Whether that’s true (and, come on, are we supposed to believe O’Reilly is smacking down his dissenting guests by suggesting they’re tripping out in a Day-Glo school bus?), I still feel compelled to suggest we ease up on this particular metaphor. There’s something grotesque, even offensive, about comparing public figures or members of opposing political parties or nonviolent activists to followers of a deranged, murderous cult leader. We’re not isolated in the jungle; we’re drowning in information. We’re also knee-deep in round-the-clock analysis and critique of that information.

Unlike cult members, who are programmed to abdicate anything resembling personal opinion, we revere personal opinion and individual action. Granted, that can lead some people astray, but despite all the griping about the manipulations of “lamestream” media and the conspiracies waged by (take your pick) big corporations or big government, we probably drink the Kool-Aid less now than at any time in history.

We’ve even got one political movement whose problem is not that it’s lead by zealots but by no one at all.
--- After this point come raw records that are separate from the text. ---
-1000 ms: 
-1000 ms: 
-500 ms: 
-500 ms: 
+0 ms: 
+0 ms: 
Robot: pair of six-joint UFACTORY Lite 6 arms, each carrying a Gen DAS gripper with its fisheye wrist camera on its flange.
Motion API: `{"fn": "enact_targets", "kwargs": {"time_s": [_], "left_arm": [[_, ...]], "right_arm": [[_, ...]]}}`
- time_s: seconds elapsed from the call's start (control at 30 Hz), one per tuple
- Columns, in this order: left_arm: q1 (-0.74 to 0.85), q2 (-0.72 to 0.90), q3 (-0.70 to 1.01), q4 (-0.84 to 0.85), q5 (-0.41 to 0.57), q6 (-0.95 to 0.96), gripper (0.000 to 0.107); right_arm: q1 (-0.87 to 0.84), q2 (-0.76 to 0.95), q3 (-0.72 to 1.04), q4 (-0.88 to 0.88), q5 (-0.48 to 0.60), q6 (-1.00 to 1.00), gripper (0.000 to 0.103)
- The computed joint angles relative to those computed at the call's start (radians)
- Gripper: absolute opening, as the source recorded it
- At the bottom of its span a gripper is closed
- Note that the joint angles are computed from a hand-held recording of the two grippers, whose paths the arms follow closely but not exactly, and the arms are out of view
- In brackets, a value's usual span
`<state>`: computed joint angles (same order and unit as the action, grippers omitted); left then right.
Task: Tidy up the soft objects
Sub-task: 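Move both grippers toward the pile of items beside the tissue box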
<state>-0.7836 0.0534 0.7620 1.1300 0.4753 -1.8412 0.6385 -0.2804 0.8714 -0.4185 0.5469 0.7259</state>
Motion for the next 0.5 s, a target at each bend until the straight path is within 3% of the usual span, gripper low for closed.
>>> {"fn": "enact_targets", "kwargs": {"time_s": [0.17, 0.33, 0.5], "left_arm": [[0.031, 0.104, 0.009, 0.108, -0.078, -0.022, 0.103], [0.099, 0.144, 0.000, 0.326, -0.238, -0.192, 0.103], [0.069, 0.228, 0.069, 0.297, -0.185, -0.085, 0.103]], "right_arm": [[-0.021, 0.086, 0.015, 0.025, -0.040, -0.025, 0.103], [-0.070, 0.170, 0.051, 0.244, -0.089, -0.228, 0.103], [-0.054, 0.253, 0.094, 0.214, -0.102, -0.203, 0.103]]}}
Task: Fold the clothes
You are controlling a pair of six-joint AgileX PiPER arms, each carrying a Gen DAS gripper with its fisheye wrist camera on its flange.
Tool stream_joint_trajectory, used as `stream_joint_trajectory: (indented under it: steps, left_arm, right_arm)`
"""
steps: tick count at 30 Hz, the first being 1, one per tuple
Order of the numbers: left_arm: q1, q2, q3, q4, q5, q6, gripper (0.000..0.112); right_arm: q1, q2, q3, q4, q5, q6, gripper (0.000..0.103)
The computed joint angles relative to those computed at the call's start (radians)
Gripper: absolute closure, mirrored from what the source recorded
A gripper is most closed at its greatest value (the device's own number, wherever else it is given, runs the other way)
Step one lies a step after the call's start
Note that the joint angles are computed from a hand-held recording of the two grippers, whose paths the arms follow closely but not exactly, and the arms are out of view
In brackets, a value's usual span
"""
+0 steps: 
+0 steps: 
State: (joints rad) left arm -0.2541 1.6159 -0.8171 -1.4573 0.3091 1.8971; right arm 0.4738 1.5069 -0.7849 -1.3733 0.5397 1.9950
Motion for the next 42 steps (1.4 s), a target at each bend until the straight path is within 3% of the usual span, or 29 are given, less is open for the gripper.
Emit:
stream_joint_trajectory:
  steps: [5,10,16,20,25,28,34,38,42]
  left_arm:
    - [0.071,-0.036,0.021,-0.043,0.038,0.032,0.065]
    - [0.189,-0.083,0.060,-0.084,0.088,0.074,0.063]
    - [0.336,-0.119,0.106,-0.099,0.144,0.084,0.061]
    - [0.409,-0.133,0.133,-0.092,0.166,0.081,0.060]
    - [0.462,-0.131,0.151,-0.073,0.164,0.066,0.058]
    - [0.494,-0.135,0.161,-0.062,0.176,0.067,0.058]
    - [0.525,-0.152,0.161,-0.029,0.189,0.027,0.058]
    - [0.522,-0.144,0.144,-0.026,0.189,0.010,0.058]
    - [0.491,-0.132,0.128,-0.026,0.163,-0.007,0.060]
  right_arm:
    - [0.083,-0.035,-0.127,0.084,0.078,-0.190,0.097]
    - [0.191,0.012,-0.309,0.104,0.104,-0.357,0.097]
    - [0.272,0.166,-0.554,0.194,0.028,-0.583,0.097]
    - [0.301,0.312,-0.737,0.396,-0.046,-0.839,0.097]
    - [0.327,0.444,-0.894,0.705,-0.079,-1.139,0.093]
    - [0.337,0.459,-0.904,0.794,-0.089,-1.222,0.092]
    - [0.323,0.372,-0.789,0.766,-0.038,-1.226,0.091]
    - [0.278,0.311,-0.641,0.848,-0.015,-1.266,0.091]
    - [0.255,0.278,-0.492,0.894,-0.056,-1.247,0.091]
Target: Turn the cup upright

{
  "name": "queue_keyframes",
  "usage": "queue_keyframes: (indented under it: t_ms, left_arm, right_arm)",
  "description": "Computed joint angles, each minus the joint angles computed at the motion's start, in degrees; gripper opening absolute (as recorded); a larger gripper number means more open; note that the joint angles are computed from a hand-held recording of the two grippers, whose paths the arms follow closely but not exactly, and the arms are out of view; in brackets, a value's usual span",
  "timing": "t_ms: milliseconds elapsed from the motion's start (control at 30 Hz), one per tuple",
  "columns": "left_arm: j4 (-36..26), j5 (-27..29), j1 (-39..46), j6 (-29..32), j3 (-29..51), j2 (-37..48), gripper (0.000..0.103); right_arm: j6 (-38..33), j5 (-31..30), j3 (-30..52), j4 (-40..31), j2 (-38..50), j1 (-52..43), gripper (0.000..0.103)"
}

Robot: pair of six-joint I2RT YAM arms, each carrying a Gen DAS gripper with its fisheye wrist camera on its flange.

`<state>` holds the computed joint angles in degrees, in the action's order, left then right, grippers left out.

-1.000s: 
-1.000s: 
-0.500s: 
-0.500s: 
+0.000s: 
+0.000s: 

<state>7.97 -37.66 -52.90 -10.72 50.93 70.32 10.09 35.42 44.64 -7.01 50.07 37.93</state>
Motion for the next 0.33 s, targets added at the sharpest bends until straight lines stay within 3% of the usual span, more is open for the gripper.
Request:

Can you imagine the Occupy Wall Street crowd drinking poisoned Kool-Aid? Those hand signals they use would make them spill it everywhere.

Friday marked the 33rd anniversary of the Jonestown massacre. It was not a round-number anniversary; there weren’t likely to be a lot of memorials or mentions in the news. But maybe it would have been worth marking the occasion by trying not to say “drink the Kool-Aid” for at least a day. After all, there’s no dearth of overused figures of speech out there ― just think outside the box.

By Meghan Daum

Meghan Daum, an essayist and novelist, is a columnist for the Los Angeles Times. ― Ed.